Je caresse la mer et j'écoute la lune
Le peuple des dauphins qui dansent dans l'été
Je dis le monde et les Andes se dissimulent
Parmi les arbres célestes de la contrée
D'ici, les isthmes, les golfes, les pôles brûlent
Et la nuit remue sans que la terre ait bougé.

Je dis le monde avant d'avoir à le nommer
Je connais ces chemins de bois et de bocage
Les bruits de la planète et les vents d'outre-large
Je dois mourir en eux pour les mieux situer
Je sais ce qui me lie à l'âme des glaciers
Et ce que peuvent mes prunelles sous l'outrage.

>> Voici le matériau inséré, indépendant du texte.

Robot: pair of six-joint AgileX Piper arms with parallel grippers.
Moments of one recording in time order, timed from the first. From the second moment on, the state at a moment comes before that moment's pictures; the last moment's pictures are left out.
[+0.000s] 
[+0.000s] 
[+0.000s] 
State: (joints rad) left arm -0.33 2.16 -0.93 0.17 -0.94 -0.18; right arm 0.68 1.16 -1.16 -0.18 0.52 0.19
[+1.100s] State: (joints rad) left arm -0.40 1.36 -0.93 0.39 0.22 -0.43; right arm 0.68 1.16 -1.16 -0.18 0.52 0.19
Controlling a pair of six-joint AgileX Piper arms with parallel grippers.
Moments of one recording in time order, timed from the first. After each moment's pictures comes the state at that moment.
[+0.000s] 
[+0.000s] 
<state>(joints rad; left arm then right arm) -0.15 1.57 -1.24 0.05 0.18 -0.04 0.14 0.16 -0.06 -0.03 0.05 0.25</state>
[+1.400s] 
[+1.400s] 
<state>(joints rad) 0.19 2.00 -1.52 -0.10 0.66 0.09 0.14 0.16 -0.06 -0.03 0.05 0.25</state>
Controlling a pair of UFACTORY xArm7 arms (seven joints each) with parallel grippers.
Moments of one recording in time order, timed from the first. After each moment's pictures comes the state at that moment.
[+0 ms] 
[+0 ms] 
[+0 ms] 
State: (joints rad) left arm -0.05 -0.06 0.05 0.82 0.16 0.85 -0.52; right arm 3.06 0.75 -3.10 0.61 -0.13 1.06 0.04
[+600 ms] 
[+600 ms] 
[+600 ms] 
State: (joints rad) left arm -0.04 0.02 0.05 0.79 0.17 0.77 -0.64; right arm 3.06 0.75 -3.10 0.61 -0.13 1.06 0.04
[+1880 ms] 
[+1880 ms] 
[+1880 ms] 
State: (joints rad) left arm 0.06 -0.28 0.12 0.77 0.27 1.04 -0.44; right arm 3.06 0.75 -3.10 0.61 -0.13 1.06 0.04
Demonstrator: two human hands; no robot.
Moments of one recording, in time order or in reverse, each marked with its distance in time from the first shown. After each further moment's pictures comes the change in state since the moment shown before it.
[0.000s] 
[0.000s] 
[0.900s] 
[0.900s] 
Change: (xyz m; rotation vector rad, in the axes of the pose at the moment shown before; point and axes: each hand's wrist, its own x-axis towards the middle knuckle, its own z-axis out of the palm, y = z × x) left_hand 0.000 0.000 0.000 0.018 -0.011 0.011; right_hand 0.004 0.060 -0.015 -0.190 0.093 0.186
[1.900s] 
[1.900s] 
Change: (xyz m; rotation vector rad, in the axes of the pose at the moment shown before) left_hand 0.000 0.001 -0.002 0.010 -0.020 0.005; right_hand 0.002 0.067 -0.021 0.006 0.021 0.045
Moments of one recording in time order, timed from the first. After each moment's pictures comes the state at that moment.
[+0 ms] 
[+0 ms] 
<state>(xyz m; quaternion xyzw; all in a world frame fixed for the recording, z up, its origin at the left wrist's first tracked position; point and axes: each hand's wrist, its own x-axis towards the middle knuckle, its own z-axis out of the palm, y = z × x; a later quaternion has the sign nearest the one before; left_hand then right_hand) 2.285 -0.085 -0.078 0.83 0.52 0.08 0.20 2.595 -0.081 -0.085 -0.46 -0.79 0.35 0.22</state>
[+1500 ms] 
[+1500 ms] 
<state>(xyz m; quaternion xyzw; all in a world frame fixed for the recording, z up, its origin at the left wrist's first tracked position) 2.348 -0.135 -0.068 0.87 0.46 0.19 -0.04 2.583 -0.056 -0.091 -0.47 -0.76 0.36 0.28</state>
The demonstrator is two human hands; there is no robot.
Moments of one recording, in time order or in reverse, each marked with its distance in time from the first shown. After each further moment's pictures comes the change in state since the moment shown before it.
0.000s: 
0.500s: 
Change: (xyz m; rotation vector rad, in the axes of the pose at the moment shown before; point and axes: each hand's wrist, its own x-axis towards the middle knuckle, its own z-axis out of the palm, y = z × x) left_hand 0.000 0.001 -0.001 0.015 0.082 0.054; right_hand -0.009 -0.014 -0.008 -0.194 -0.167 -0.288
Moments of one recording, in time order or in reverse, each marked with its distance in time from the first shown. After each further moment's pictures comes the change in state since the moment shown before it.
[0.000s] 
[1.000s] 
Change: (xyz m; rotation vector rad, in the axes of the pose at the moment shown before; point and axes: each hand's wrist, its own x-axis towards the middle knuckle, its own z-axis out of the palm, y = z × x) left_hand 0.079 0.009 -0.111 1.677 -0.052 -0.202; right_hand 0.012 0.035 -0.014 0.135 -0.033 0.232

Je dis le monde avec amour et je m'y cache
Ah ! j'aurais tant voulu ne jamais exister
Ne pas avoir ce poids de terre sous mes pieds
Ces arbres dans le ciel jusqu'à l'éternité
Comme des parchemins couturés de crevasses.

J'habite ici dans un domaine de fougère
Que les poulains feuillus défoncent du sabot
Je pourrais y battre monnaie de cuivre clair
A l'effigie d'un dieu mort à notre niveau
Mais je passe mes jours à changer de misère
Soumis à l'angélus de la rainette d'eau.

Les ténèbres du corps peuvent bien répondre
Mon âme en mouvement leur échappe d'emblée
Les arbres du ponant s'éloignent de ce monde
La lune les transforme en autant de voiliers.

Je redonne à la mer amour et gravité
Et la terre que j'aime est plus rude que ronde.